Everybody knowing everything is the promise: the manager sleeps, and the institution stops depending on any one skull. It is also the observer effect arriving, because not everything unwritten is a documentation failure. A favor written down becomes a debt. Discretion written down becomes policy, then liability. The ledger worked for years partly because it was deniable. In Seeing Like a State, James Scott read work-to-rule as proof that formal order is parasitic on informal processes it could not create and cannot maintain. The karma ledger suggests something stronger: some of the informal order survives only while it is deniable, so the acknowledgment itself is the destructive act. Write everything down carelessly and you get high modernism with better tooling. I don’t get to watch this one from the balcony: we made karma a number, and whether a computed balance stays a fairness instrument or curdles into entitlement (why is my karma lower than hers) is an empirical question my own work will answer within the year. I’ll know we’ve lost if the first scheduling dispute cites a karma score as evidence; I’ll know it held if the arguments stay about shifts and never become arguments about the number.

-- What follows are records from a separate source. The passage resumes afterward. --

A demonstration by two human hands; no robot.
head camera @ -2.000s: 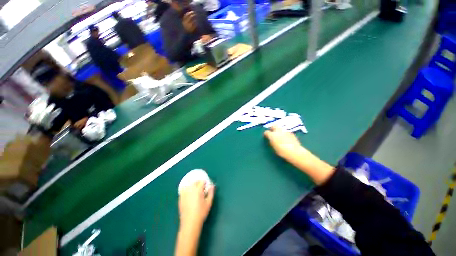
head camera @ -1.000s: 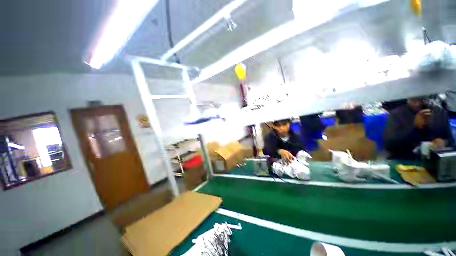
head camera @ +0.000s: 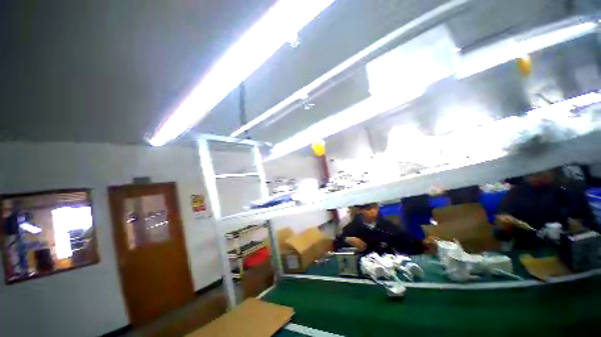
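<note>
Neither my left hand nor my right hand is in the picture. Nearest in front of me is a flat brown cardboard sheet (head camera: 247,320) at the bottom edge, at the left end of the bench. Beside it the green bench channel (head camera: 369,309) runs to the right, with part of a white edge strip (head camera: 313,330). My own working area is cut off below the frame.
Opposite, a person in dark clothes (head camera: 379,238) sits behind white parts (head camera: 385,266). More white units (head camera: 464,263) lie right of these. Another person (head camera: 543,204) is at the right. An open carton (head camera: 303,249), a white frame (head camera: 221,224) and a brown door (head camera: 153,253) stand left.
The view has tilted up from the bench. The white housing and wired pile at the bottom have left the picture; both hands were visible two seconds ago. The person opposite has moved their hands apart.
</note>
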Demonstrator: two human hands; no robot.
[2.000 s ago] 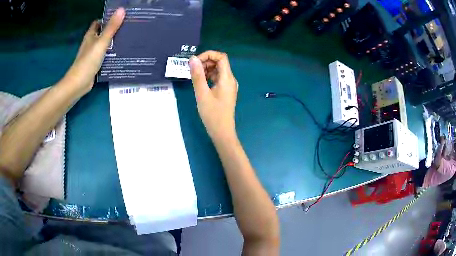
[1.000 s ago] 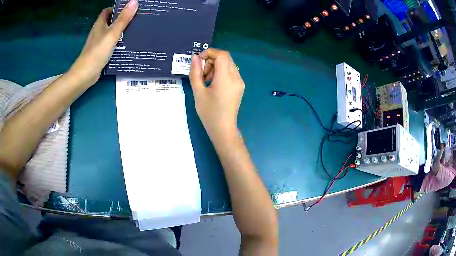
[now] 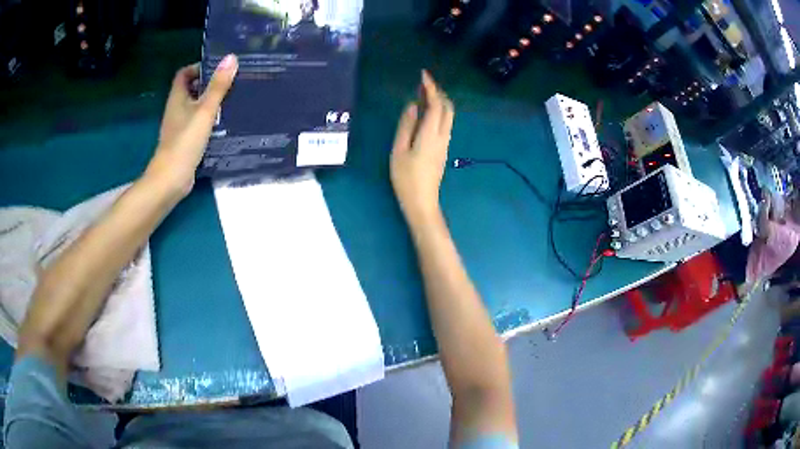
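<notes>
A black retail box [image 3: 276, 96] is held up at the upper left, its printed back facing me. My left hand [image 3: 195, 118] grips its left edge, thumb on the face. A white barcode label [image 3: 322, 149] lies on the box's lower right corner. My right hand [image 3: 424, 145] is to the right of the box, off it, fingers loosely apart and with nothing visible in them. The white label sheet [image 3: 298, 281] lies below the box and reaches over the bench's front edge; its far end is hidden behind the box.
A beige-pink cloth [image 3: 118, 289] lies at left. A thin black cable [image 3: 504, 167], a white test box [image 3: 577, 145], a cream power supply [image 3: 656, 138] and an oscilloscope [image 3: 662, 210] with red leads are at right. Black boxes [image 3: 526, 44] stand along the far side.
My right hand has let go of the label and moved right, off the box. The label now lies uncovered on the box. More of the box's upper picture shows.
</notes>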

The gap between the rules and the institution was never empty space: it’s where mercy, favors, and every unrecorded negotiation lived, and it was the workers’ only leverage short of walking out. Extracting the ledger extracts that too.

The zeal strike worked because the rules were wrong about the institution. Our rules will rot too; what’s changed is that rewriting them now costs less than patching around them, so the gap never gets time to grow back. I don’t know what we lose when obeying the letter stops being a threat.